(Data records)
'''
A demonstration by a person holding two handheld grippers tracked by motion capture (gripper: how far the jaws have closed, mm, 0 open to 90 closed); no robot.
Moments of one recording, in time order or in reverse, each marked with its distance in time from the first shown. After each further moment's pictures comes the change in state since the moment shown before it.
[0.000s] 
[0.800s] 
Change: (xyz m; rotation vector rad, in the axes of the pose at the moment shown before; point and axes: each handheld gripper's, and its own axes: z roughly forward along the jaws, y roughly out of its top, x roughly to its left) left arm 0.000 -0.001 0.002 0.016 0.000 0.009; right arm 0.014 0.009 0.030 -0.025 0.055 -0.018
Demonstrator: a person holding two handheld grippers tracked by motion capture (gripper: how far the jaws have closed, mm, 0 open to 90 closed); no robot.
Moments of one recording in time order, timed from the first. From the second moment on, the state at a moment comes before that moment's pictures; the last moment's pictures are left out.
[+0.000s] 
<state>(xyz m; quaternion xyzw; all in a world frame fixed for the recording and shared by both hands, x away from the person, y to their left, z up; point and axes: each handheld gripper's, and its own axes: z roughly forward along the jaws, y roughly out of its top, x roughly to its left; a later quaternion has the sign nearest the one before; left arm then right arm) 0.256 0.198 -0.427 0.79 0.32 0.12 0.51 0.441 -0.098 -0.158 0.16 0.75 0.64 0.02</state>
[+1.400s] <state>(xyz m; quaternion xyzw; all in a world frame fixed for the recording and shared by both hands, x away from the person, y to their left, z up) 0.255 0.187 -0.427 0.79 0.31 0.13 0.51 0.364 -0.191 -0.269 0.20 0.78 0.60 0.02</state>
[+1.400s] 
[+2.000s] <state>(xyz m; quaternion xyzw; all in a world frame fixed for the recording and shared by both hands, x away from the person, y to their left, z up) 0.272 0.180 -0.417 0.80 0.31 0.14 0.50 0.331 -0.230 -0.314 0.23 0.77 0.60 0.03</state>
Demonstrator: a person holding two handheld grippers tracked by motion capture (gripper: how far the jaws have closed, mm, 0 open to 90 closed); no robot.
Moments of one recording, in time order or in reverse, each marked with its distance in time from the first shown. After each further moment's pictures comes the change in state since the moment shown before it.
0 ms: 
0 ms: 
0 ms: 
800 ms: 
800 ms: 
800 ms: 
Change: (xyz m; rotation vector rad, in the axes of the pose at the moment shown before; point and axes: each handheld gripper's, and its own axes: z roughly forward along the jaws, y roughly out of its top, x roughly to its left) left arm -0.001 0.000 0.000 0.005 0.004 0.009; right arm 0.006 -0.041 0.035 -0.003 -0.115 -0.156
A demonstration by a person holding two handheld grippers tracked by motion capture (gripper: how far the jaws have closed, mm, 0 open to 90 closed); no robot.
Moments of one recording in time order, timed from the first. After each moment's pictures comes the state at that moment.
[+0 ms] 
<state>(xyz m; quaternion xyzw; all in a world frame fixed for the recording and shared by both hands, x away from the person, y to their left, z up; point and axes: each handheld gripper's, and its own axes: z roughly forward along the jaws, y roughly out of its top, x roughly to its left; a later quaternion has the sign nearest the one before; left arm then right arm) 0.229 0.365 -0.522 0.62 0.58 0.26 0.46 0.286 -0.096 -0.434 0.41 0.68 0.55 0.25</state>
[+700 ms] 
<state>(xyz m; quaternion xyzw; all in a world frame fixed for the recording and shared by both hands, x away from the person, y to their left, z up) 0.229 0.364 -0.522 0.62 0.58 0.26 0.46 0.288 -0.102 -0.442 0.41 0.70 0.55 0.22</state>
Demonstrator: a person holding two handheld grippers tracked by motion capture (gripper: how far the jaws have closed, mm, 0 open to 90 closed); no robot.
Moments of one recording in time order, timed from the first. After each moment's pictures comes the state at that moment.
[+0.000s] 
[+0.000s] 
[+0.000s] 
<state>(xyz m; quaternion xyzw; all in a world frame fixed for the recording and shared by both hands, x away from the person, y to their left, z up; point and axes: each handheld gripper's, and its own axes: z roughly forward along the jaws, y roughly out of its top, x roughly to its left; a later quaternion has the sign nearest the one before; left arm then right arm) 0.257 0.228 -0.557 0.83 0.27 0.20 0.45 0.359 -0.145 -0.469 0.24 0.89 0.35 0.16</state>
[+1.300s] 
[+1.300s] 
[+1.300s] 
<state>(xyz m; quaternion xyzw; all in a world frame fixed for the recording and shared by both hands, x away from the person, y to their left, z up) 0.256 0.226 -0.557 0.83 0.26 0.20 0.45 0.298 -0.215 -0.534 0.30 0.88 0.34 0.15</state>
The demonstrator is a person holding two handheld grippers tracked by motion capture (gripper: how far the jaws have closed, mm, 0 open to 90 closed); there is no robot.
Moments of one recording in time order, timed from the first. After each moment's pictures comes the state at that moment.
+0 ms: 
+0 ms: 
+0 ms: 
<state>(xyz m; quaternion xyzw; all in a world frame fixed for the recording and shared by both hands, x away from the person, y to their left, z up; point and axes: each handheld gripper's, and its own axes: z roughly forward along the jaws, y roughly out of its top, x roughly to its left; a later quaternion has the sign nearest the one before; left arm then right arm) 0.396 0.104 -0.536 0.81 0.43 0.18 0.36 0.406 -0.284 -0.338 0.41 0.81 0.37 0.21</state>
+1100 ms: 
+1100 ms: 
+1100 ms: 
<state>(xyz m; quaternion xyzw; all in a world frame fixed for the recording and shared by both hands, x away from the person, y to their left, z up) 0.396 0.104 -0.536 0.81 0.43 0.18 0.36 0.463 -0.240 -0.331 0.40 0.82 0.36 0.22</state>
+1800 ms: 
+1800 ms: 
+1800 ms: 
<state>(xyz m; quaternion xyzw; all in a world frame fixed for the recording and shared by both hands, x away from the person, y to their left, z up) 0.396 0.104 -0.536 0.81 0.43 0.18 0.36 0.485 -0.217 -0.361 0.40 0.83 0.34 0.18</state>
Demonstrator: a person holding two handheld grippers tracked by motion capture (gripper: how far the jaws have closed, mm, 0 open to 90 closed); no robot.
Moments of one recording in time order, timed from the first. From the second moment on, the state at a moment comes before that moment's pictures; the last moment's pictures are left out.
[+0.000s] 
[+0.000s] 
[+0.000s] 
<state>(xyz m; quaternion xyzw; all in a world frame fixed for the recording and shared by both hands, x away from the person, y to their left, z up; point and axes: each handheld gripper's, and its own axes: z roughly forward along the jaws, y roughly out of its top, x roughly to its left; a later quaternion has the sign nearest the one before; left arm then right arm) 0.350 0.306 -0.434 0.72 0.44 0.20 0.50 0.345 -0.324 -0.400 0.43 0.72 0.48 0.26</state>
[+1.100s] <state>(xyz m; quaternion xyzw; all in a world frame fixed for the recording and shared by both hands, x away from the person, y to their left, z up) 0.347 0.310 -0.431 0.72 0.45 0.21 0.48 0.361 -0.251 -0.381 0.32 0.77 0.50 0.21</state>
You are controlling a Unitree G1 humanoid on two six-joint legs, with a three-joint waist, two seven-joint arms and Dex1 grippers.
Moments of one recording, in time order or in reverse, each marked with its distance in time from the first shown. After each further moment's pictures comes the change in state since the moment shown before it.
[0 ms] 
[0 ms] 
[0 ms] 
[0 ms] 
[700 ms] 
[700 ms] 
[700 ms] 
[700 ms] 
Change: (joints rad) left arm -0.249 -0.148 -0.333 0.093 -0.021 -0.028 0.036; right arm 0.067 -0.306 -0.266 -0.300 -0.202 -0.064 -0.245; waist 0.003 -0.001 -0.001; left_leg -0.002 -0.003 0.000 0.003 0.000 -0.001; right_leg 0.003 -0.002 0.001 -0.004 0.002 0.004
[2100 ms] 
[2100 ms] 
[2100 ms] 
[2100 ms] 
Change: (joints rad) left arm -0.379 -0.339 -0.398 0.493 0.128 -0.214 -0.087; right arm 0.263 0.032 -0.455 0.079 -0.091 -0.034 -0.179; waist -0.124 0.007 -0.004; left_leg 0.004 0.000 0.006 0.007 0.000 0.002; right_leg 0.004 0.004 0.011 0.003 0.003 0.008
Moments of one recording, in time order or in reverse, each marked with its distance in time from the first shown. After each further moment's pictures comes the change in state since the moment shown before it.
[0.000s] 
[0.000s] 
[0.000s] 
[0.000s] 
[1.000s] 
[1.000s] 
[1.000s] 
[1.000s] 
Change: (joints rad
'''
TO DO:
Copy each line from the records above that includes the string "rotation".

RESULT BELOW:
Change: (xyz m; rotation vector rad, in the axes of the pose at the moment shown before; point and axes: each handheld gripper's, and its own axes: z roughly forward along the jaws, y roughly out of its top, x roughly to its left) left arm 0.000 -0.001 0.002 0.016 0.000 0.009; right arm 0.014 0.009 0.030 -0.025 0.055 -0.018
Change: (xyz m; rotation vector rad, in the axes of the pose at the moment shown before; point and axes: each handheld gripper's, and its own axes: z roughly forward along the jaws, y roughly out of its top, x roughly to its left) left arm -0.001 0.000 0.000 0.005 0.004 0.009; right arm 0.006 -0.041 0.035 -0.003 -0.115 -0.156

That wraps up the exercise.